I may be hallucinating. But I seem to recall a 1960s Pratt Furniture spot that featured an aging store employee in a Beatles wig.
And I shudder to even mention that infernal Boyle Fuel ditty for fear I’ll be humming it all day.
“When you need coal or oiiillll …”
(That’s all I dare manage. You old-timers can sing the rest at your peril.)
Compared to that dreck the Northern Quest spots are “The Godfather,” parts one and two.
Deft storylines put Robbins and Stocker in an array of endearing and hilarious situations. They play cards. They dine out. Robbins gives a snowman a piece of his mind …
Baechler dreams up the scenarios and writes the scripts.
“The idea,” he said, “was to find a couple not so young that older people couldn’t relate to them.

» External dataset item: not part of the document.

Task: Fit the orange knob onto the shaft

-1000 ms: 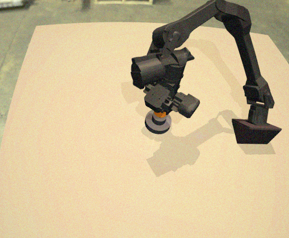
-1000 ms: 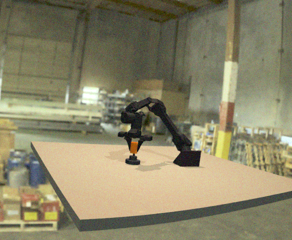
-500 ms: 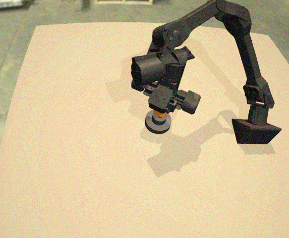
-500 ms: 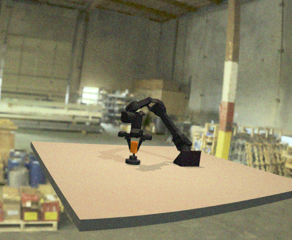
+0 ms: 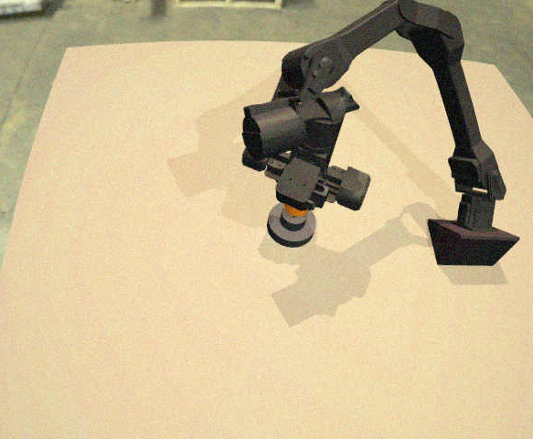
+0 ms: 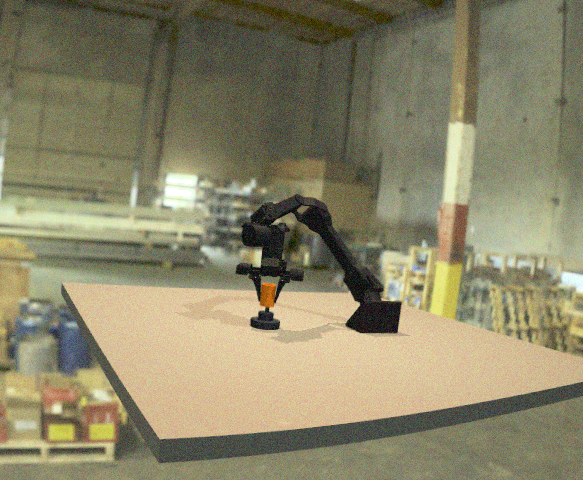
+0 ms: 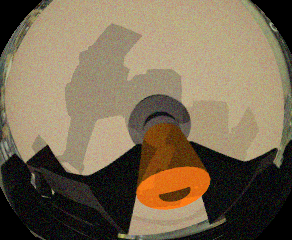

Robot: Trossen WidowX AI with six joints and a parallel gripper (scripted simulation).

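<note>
Now: gripper tip 2 cm below the orange knob. The rest, counted from my gripper tip: pedestal: 4 cm below.
</note>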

Or too old so that millennials couldn’t relate to them.”
In essence, “we wanted people you’d want to have over for dinner.”
The magic happened when Robbins met Stocker. Although according to Baechler, the introduction was not without drama.

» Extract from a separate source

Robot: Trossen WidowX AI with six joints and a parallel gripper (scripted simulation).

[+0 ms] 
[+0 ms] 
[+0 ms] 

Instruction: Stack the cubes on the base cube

Robbins was actually the second choice for the male lead. He was called in because of a lack of chemistry between Stocker and another actor who shall remain nameless.
With his impish grin and “just the right amount of goofiness,” Robbins was perfect from the get-go.
The first commercial, which coincided with the 10th anniversary of Northern Quest, showed Robbins coming home to find lit candles and his wife waiting for him in lingerie.
“Are your folks coming over?” asks Robbins in deadpan cluelessness.
“It was perfect. It just clicked,” added Baechler. “The sense of relief was intense.”
Well, for almost everyone.
Stocker remembers being scared to death. She couldn’t stop thinking: “You can get fired on the set?”
Slowly, the commercials became a part of the Spokane area’s pop culture.
“He’s a little funnier than most husbands,” said Baechler. “She’s a little prettier than most wives.”
Another part of the success is due to what Baechler has dubbed “The Stare.”
This is a subtle gaze that Stocker gives Robbins whenever he’s up to his antics.
There’s just enough exasperation in the look to let viewers know that she’s seen all of his jokes a thousand times yet she loves him still.
“One of the biggest tools in the box,” Baechler said of The Stare. “And you can tell that Mark feels it, even when he’s not looking at her.”
Some public reactions to the commercials have been priceless.
Robbins said he was once followed by a couple of teens who kept muttering “medium fluffy.” Robbins used the term once to describe his pillow.
Then there’s the woman who was convinced that Robbins was a near-perfect clone for the Northern Quest character.
“You look just like him,” she told him, adding, “I’ll bet you get that all the time.”
Robbins’ attempt to set the woman straight impressed her even more. “You’ve got the voice down and everything,” she told him.
Stocker said strangers often ask her how she got the job. “Well, I have an agent,” she tries to explain. “And I’m an actor, and …”
Stocker and Robbins are so natural together that some think they’re a real couple.
When he’s out with Kristin, Robbins said he’s seen people staring as if “they’ve caught me cheating on Brooke.”
The humorous little twists that Baechler puts at the end of his commercials are a riot.
A current ad, for example, shows Robbins seeking medical help for his cabin fever. The cure, as you might guess, is a visit to Northern Quest.
The camera finally opens up to show the white-jacketed doctor explaining his treatment while in bed with Stocker and Robbins.
Asked to name his favorite commercial, Robbins described an early spot where he’s roasting marshmallows over a campfire.
Stocker suggestively asks her husband if he’d like to “break in” the new camper they won at you-know-where.
To which the marshmallow roaster replies with perfect cluelessness: “I think that just happens naturally when you go camping and stuff.”
No doubt about it. Northern Quest has hit the jackpot with this bunch.